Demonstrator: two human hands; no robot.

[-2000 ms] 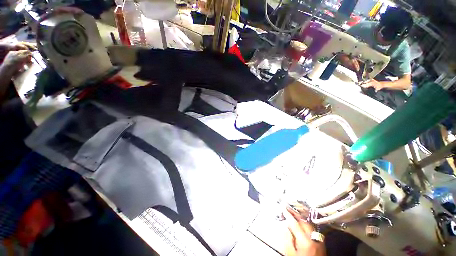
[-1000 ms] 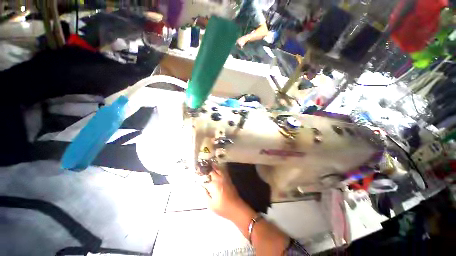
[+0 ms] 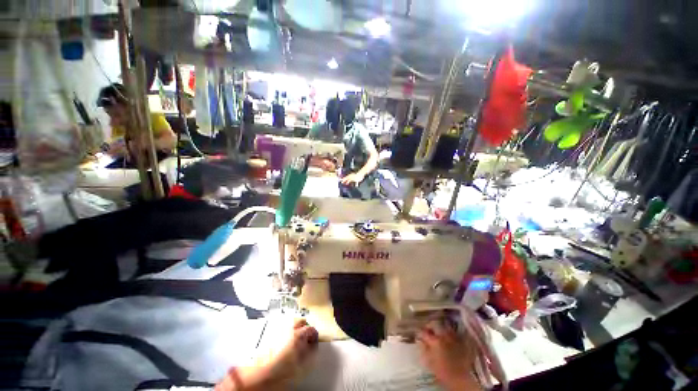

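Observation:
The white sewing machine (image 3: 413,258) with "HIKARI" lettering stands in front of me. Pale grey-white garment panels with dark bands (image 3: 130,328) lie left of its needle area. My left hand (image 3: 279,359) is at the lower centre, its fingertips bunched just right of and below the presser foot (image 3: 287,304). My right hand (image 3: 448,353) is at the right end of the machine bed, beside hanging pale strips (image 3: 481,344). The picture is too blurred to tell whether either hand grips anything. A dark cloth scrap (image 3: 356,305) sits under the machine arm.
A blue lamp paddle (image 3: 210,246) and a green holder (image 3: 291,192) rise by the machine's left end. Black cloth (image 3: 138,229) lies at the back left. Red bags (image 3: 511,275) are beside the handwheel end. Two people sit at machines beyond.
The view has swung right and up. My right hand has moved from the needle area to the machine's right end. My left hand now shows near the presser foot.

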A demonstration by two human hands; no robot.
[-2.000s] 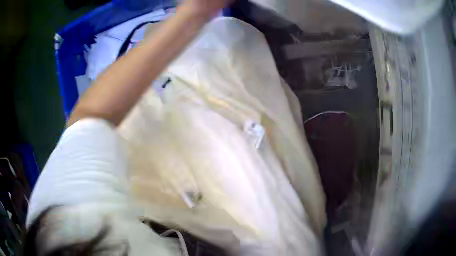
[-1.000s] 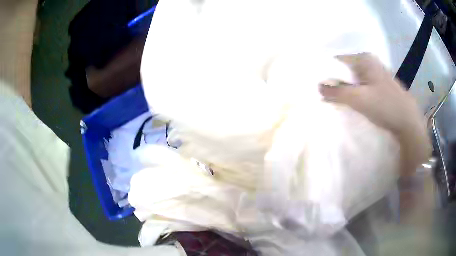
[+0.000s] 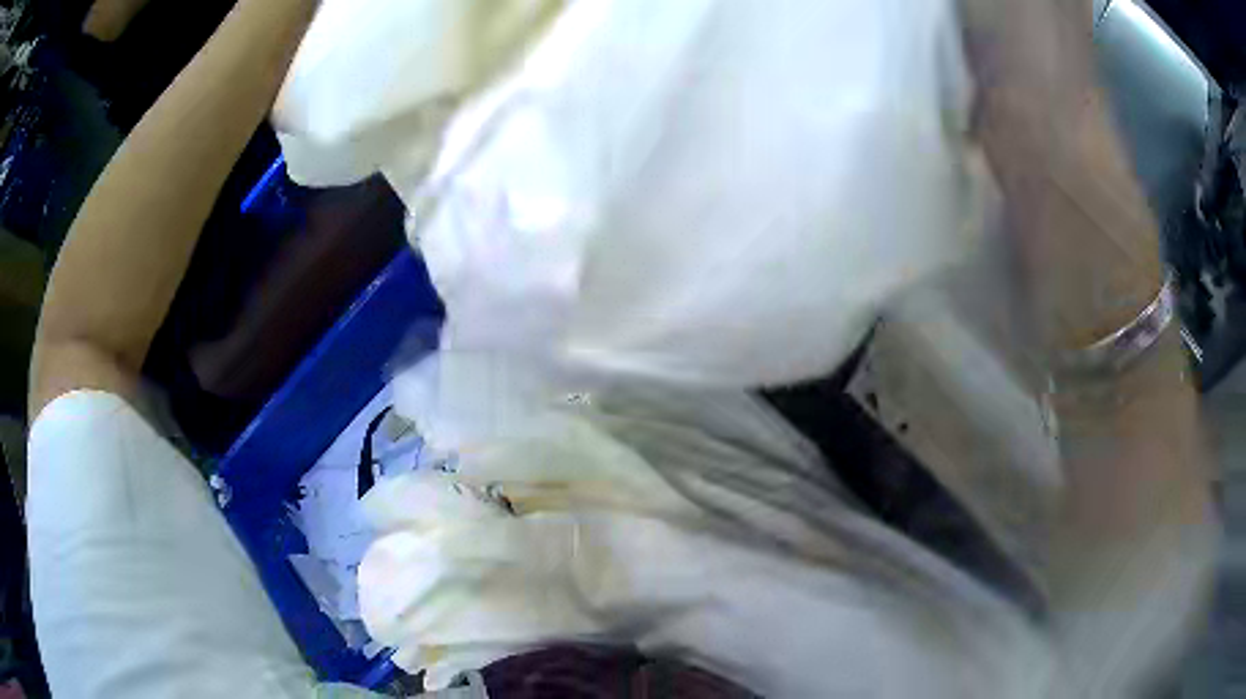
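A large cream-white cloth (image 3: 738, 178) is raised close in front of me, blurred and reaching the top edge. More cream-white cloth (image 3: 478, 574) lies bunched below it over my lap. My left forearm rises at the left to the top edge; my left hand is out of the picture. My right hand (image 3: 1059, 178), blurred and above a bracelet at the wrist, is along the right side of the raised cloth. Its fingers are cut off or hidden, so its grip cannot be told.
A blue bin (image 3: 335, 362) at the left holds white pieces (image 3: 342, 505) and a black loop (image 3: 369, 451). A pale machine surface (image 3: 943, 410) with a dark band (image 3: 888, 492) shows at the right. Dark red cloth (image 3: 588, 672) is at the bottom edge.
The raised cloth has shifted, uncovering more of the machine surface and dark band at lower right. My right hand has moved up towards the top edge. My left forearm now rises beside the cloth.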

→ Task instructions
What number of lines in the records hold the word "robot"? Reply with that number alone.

→ Result of the task
2